(Stored entries)
'''
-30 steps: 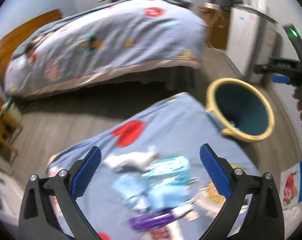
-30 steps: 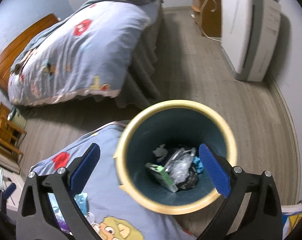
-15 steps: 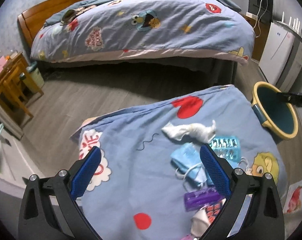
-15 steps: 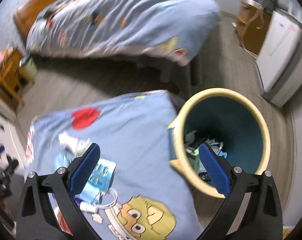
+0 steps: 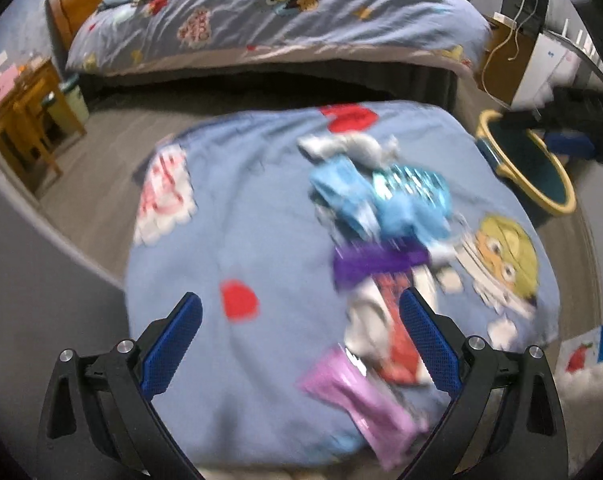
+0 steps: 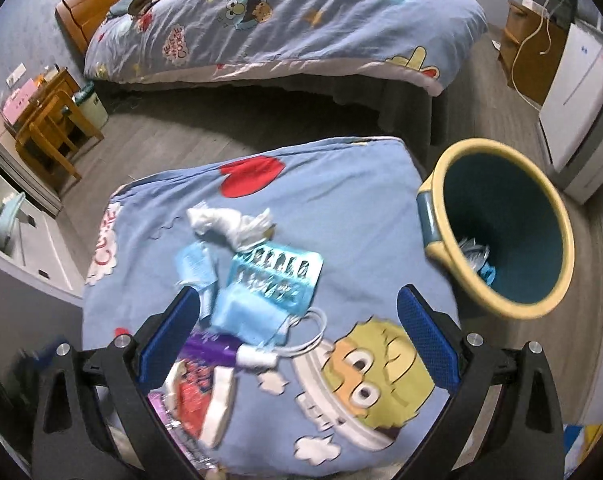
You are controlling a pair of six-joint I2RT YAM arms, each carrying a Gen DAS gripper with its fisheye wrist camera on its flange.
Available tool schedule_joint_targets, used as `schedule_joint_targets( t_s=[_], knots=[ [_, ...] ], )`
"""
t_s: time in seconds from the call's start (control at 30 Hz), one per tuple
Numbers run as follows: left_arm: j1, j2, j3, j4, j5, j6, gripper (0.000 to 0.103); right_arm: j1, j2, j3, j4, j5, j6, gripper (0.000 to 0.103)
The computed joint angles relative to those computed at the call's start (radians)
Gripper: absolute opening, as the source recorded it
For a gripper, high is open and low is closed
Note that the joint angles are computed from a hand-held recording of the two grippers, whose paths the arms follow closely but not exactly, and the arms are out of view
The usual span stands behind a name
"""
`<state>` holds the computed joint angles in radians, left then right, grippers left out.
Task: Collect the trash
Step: 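Move both tools back over the remaining trash on the pillow, then grasp the pink wrapper with left gripper while right gripper grasps red-white snack packet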
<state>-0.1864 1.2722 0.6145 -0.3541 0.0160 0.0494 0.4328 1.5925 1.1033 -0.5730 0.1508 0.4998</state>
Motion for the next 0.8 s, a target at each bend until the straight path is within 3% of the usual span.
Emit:
schedule_joint_targets(
  t_s=[0.13,0.27,0.4,0.57,0.67,0.8],
  knots=[
    [-0.047,-0.016,-0.073,-0.024,-0.009,-0.059,0.093,0.034,-0.049,-0.053,0.017,-0.016,0.071,0.097],
    [-0.073,0.059,-0.088,-0.028,0.002,-0.057,0.061,0.061,-0.077,-0.075,0.009,0.000,0.075,0.097],
    [-0.055,0.130,-0.080,-0.016,0.078,-0.043,0.059,0.065,-0.103,-0.098,0.007,0.010,0.071,0.097],
    [-0.062,0.166,-0.067,-0.012,0.063,-0.014,0.021,0.053,-0.125,-0.118,0.012,0.011,0.069,0.097],
    [-0.050,0.118,-0.054,-0.021,0.045,0.017,0.012,0.044,-0.131,-0.120,0.019,0.007,0.063,0.097],
    [-0.004,0.084,0.011,-0.067,0.045,0.050,0.012,0.029,-0.130,-0.108,0.028,-0.006,0.044,0.097]
  ],
)
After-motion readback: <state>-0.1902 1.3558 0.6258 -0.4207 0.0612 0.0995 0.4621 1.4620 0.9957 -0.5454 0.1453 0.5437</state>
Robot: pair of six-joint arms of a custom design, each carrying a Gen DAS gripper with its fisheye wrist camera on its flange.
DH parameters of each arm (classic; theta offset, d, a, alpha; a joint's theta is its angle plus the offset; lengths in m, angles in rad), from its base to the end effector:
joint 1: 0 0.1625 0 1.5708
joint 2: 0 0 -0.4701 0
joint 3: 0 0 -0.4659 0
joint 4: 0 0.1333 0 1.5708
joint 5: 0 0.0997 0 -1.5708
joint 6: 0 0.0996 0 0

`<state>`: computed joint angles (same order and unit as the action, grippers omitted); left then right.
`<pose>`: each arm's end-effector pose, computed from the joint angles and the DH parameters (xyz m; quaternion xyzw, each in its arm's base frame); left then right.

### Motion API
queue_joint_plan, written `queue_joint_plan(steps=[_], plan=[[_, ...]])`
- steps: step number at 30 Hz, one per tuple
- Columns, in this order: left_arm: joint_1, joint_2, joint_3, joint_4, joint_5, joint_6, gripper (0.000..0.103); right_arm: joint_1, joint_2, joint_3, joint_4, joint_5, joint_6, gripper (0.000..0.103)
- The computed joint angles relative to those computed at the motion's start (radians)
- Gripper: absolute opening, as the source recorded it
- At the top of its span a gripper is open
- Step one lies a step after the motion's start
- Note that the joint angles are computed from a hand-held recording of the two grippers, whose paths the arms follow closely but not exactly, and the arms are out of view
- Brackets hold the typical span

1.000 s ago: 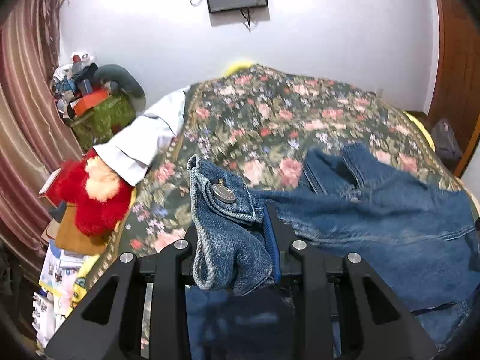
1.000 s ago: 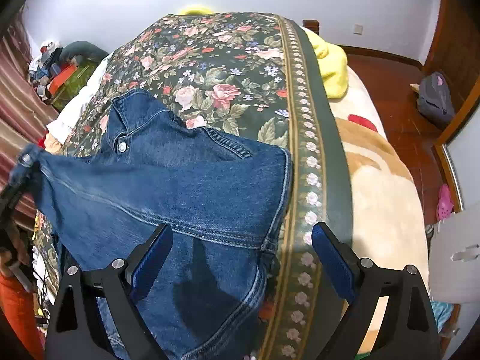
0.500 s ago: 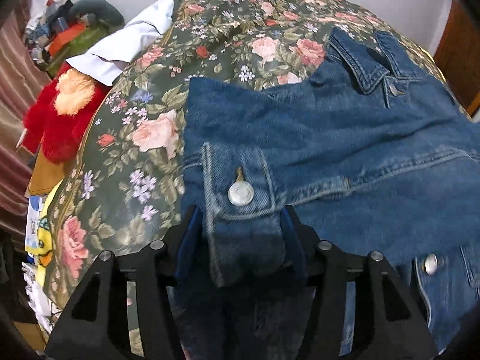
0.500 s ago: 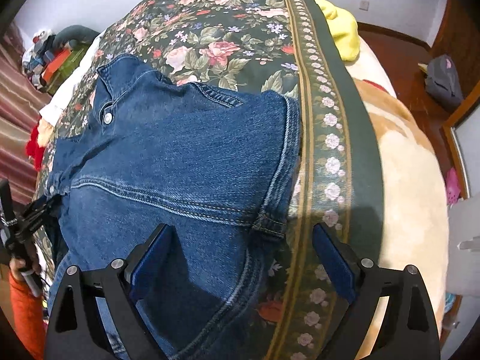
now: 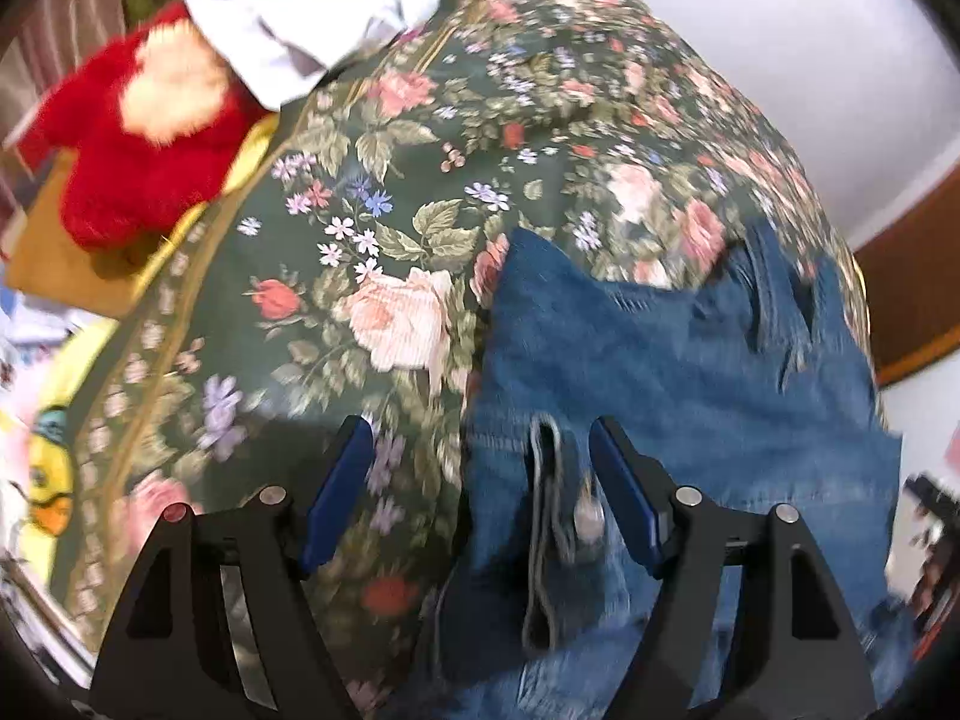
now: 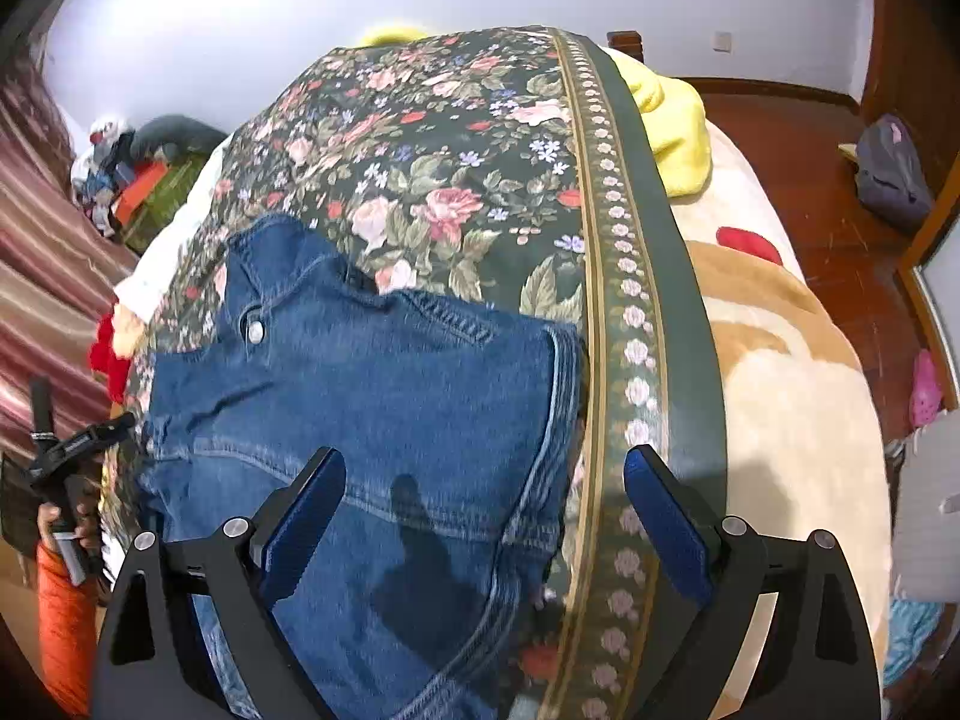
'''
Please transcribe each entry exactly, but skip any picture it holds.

-30 steps: 
-30 steps: 
-15 steps: 
-15 steps: 
+0 steps: 
+0 steps: 
You are controlling a pair of six-joint I2RT YAM arms, each carrying a Gen DAS gripper with its fisheye wrist camera on its flange.
Available tool schedule_joint_targets, used as `schedule_joint_targets( t_s=[_], knots=[ [_, ...] ], )`
"""
t_s: time in seconds from the call's start (control at 30 Hz), one per tuple
Numbers run as follows: left_arm: j1, j2, j3, j4, j5, j6, gripper (0.000 to 0.103); right_arm: j1, j2, j3, j4, j5, j6, gripper (0.000 to 0.103)
The computed joint angles relative to those computed at the call's start (radians)
Gripper: absolute opening, as the source recorded it
For a gripper, high is open and low is closed
Note that the joint angles are computed from a hand-held recording of the two grippers, whose paths the arms follow closely but not exactly, and the arms are out of view
The usual span stands behind a name
"""
`<state>` holds the computed joint angles in radians, left then right, grippers left out.
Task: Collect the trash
Step: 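Move both tools back over the remaining trash on the pillow, then grasp the pink wrapper with left gripper while right gripper grasps red-white snack packet
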<state>-0.1864 1.2722 0.6145 -0.3541 0.0160 0.0494 0.4328 1.5925 1.1033 -0.5730 0.1508 0.4998</state>
Motion for the next 0.8 s, a target at each bend until the straight path is within 3% of the usual span.
Emit:
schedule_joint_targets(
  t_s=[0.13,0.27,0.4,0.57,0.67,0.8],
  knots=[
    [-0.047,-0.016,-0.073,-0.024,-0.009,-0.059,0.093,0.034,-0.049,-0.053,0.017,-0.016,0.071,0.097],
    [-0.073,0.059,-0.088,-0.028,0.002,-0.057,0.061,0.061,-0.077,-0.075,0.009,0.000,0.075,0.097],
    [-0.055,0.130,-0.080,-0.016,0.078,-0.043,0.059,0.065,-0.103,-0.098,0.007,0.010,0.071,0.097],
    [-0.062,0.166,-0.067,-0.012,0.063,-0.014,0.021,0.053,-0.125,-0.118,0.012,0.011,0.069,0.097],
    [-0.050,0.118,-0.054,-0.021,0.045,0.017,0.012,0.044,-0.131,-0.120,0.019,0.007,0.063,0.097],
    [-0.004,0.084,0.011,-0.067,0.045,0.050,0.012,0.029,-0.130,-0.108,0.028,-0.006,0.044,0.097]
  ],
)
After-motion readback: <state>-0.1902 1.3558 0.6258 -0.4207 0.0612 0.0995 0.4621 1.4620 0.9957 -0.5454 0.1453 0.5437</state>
Robot: pair of six-joint arms of a custom design, each carrying a Gen DAS gripper with its fisheye wrist camera on its flange.
DH parameters of each arm (classic; theta offset, d, a, alpha; a joint's theta is its angle plus the offset; lengths in m, angles in rad), from its base to the end effector:
joint 1: 0 0.1625 0 1.5708
joint 2: 0 0 -0.4701 0
joint 3: 0 0 -0.4659 0
joint 4: 0 0.1333 0 1.5708
joint 5: 0 0.0997 0 -1.5708
joint 6: 0 0.0996 0 0

`<state>`: computed joint angles (same order and unit as the action, grippers omitted); left then right.
`<pose>`: each arm's end-effector pose, computed from the joint angles and the DH parameters (xyz m; quaternion xyzw, each in its arm's base frame); left then right.

### Motion API
queue_joint_plan, written `queue_joint_plan(steps=[_], plan=[[_, ...]])`
- steps: step number at 30 Hz, one per tuple
- Columns, in this order: left_arm: joint_1, joint_2, joint_3, joint_4, joint_5, joint_6, gripper (0.000..0.103); right_arm: joint_1, joint_2, joint_3, joint_4, joint_5, joint_6, gripper (0.000..0.103)
- The computed joint angles relative to those computed at the motion's start (radians)
- Gripper: absolute opening, as the source recorded it
- At the top of its span a gripper is open
- Step one lies a step after the motion's start
- Note that the joint angles are computed from a hand-held recording of the two grippers, whose paths the arms follow closely but not exactly, and the arms are out of view
- Brackets hold the typical span

1.000 s ago: 
1.000 s ago: 
0.500 s ago: 
0.500 s ago: 
now: 
now: 

That completes the answer, and no more is expected.